I had the pleasure of hunting from these chairs while on my hunt with Tony Tebbe over at Predator University so they were on the top of my list of "needs" (at least that's the word I use with MY wife







)

I have a new camper shell going on the Dodge next week along with a heavy duty "Kargo Master" cargo rack. My goal is to mount these chairs to a piece of 3/4" plywood and create a simple rig that can be easily slid on top of the rack when needed.

The chairs: Amazon.com: Mobile Hunter Portable Shooting Chair: Sports & Outdoors

The Rack: Amazon.com: Kargomaster 80020 Ladder Rack: Sports & Outdoors

I am pretty pumped.


----------



## bar-d (Feb 3, 2010)

Looks like a "need" to me Chris. Unfortunately, this is what my budget allows.


----------



## bar-d (Feb 3, 2010)

hassell said:


> bar-d you must live in luxury, a new pail and empty at that? unheard of on a farm!

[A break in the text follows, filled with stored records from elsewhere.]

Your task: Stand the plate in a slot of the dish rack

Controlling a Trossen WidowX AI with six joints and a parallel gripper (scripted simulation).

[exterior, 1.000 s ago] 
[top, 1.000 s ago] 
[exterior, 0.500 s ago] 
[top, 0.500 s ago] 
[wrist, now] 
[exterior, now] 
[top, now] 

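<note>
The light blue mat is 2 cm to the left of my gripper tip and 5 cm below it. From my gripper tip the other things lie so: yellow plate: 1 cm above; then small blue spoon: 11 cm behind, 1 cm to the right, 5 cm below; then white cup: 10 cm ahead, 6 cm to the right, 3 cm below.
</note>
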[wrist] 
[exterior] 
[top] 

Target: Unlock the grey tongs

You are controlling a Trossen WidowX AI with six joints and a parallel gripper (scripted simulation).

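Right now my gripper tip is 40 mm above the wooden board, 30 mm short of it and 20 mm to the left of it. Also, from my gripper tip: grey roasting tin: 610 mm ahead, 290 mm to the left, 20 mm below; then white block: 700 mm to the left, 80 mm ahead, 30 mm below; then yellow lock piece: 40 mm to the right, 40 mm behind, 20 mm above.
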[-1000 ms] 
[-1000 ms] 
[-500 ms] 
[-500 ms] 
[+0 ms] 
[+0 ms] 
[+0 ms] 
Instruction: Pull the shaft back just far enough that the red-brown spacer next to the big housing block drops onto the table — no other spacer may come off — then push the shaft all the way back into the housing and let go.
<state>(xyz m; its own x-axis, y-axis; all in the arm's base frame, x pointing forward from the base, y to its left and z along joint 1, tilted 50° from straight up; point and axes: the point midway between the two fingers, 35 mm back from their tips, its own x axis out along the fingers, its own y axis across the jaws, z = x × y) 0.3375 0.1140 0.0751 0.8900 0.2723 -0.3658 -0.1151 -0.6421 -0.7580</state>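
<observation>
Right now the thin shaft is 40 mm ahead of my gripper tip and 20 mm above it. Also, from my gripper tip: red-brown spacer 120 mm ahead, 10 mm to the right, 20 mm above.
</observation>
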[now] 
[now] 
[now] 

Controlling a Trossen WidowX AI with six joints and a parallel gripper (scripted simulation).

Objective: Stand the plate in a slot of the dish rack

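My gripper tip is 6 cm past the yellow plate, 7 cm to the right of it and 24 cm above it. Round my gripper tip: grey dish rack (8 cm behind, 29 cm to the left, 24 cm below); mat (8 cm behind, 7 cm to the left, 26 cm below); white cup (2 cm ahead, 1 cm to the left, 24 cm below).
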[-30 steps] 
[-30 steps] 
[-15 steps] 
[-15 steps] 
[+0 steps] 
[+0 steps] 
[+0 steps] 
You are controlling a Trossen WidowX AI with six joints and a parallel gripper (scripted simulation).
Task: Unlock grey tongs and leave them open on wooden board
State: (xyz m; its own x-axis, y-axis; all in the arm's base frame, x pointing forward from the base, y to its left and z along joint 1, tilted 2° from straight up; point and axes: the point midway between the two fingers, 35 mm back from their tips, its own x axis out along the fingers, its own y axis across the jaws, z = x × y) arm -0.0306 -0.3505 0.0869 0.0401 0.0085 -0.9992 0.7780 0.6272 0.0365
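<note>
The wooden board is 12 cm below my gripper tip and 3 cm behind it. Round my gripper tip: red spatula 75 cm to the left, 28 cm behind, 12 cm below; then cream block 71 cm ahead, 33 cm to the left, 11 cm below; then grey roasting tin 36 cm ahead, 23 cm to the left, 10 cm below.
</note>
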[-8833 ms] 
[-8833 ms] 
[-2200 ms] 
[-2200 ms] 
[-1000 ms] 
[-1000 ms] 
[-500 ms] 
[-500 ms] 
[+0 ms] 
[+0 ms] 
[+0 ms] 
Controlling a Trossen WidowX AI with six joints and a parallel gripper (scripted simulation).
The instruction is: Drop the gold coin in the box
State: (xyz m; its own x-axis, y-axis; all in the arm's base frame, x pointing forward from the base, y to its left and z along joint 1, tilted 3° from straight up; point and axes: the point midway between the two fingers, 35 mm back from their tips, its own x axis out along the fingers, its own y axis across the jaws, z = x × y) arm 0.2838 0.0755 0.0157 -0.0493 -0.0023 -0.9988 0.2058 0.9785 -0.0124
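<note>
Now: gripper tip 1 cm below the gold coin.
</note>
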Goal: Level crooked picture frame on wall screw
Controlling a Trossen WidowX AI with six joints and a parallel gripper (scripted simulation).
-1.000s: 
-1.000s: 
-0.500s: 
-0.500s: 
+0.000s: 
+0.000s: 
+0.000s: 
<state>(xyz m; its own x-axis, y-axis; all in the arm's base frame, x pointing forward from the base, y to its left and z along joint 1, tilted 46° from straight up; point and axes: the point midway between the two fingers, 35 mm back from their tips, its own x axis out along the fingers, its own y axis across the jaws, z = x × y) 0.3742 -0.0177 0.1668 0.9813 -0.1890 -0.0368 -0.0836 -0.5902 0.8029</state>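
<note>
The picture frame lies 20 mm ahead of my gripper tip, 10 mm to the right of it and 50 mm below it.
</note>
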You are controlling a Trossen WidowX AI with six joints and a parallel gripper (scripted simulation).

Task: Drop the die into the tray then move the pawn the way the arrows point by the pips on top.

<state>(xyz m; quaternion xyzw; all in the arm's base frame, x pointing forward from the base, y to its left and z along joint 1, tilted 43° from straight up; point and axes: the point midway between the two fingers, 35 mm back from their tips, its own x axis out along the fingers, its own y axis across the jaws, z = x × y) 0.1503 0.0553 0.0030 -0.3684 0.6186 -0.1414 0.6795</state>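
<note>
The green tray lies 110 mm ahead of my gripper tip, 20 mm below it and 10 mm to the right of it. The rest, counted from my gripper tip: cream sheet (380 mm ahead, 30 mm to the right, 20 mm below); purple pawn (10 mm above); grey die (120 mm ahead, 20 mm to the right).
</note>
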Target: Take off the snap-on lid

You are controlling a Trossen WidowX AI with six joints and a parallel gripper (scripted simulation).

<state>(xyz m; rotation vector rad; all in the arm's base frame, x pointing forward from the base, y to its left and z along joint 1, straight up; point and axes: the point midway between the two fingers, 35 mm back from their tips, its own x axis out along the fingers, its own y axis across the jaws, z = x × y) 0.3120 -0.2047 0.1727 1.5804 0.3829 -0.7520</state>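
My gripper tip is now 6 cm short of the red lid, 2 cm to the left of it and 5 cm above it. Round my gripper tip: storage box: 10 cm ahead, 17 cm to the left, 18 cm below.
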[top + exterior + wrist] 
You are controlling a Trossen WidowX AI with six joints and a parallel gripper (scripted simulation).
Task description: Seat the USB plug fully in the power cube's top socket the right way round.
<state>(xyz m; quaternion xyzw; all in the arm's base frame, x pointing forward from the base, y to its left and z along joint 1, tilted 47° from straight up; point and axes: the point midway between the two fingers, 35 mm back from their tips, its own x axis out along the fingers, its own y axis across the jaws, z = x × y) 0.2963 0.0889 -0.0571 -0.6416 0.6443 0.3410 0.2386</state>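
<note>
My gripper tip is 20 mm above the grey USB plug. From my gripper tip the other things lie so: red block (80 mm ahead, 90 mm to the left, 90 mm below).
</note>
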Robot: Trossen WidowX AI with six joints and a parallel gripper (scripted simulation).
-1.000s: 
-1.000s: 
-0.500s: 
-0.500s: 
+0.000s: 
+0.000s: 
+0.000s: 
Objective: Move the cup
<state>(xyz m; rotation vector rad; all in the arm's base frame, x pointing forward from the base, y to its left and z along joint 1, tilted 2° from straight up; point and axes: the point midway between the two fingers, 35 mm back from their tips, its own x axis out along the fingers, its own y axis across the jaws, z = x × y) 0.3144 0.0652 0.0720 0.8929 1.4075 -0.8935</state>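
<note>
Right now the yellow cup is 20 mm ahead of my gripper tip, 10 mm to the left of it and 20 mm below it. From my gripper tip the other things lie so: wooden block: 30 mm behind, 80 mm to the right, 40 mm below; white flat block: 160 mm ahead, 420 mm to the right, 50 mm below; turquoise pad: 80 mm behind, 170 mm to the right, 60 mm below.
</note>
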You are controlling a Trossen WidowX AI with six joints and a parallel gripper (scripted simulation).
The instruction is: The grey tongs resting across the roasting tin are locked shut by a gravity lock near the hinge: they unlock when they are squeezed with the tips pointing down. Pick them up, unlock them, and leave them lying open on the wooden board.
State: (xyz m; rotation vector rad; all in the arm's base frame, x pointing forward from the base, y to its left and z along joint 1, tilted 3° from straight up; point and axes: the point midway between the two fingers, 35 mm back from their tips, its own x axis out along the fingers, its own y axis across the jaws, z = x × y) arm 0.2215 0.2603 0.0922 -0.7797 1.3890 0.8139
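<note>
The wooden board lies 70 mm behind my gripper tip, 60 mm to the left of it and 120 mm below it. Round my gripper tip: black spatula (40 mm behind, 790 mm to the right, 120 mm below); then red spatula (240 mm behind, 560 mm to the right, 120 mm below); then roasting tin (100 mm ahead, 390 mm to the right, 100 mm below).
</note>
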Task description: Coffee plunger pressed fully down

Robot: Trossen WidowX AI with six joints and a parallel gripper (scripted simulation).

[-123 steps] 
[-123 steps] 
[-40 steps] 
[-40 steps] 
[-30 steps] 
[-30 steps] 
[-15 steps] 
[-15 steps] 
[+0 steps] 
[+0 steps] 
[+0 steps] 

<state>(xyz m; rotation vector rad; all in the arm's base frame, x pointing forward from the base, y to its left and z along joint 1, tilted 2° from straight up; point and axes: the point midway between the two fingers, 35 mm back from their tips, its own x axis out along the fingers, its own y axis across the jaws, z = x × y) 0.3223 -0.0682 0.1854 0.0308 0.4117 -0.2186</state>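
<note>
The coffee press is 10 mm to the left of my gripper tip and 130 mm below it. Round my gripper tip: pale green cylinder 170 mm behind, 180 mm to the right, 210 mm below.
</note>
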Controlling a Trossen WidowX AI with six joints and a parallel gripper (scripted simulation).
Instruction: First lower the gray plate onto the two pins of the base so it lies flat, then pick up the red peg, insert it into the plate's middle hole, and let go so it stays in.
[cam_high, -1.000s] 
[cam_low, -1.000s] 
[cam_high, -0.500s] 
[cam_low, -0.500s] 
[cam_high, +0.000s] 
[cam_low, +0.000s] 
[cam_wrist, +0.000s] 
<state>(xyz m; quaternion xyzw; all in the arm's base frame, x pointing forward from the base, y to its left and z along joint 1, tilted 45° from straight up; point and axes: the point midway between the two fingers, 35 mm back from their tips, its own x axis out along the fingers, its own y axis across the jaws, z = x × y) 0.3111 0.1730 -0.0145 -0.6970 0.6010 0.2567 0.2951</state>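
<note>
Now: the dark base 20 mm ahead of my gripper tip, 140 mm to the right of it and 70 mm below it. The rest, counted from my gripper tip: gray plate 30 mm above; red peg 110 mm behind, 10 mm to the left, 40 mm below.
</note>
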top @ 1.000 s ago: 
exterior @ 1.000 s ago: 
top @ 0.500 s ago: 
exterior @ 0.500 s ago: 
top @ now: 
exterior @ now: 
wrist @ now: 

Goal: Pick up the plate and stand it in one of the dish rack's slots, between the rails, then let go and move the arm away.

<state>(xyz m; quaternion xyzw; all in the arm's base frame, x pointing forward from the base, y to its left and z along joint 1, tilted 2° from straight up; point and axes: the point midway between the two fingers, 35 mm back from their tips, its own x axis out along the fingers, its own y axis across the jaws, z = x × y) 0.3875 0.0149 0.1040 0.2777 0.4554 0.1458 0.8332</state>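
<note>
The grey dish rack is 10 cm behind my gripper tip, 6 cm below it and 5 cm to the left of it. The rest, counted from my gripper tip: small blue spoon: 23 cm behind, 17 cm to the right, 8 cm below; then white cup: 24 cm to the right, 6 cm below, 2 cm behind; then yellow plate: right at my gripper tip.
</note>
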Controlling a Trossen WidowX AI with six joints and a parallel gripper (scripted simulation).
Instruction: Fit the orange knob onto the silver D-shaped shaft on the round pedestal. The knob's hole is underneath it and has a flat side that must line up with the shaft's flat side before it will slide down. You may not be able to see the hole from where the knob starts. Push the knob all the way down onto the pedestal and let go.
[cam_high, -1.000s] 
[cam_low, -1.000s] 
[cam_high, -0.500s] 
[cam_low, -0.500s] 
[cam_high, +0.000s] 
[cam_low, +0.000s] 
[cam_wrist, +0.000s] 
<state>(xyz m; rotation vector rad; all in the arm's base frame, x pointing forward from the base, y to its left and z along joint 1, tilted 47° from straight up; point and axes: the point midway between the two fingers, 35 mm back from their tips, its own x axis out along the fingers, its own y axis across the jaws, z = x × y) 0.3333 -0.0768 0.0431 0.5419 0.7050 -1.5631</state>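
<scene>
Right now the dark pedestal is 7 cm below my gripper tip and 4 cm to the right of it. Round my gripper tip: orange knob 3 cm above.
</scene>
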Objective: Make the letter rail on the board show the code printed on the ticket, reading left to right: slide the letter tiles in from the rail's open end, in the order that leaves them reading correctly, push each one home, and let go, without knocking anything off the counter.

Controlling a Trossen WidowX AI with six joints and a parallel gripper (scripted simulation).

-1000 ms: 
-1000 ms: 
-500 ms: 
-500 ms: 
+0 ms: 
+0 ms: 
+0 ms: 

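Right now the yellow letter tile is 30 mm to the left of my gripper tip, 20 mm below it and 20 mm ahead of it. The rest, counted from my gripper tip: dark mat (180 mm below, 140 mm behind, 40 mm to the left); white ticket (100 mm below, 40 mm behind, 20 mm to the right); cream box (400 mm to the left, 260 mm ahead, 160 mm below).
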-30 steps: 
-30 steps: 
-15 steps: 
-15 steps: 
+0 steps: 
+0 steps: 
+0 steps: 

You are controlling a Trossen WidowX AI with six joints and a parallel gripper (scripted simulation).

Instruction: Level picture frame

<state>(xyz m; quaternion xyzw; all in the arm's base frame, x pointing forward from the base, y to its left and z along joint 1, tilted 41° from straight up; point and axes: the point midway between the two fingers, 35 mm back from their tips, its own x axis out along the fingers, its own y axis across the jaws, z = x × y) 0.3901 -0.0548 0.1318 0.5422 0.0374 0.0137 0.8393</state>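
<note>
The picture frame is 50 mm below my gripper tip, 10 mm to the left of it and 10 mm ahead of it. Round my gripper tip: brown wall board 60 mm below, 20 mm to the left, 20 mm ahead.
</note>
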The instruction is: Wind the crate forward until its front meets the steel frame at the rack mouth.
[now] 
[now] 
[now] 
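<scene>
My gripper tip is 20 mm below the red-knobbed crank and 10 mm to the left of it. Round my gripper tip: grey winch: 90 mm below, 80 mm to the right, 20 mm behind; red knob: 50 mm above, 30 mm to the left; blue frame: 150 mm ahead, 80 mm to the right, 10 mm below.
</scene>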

Nah, just too lazy to go to the barn and take a picture of a feed bucket.


----------



## wvcoyote (Mar 14, 2010)

looks like we are on the same budget


----------



## ReidRH (Feb 1, 2010)

LOL guys your too funny all I got to sit on is my Rear End LOL


----------



## youngdon (Mar 10, 2010)

I used to use a bucket, if you smear some dung on it, it won't glare and will cover your scent!! lol

It looks to me as though you have a pretty sweet set up going there Chris, and the plan with the seats sounds pretty good also.


----------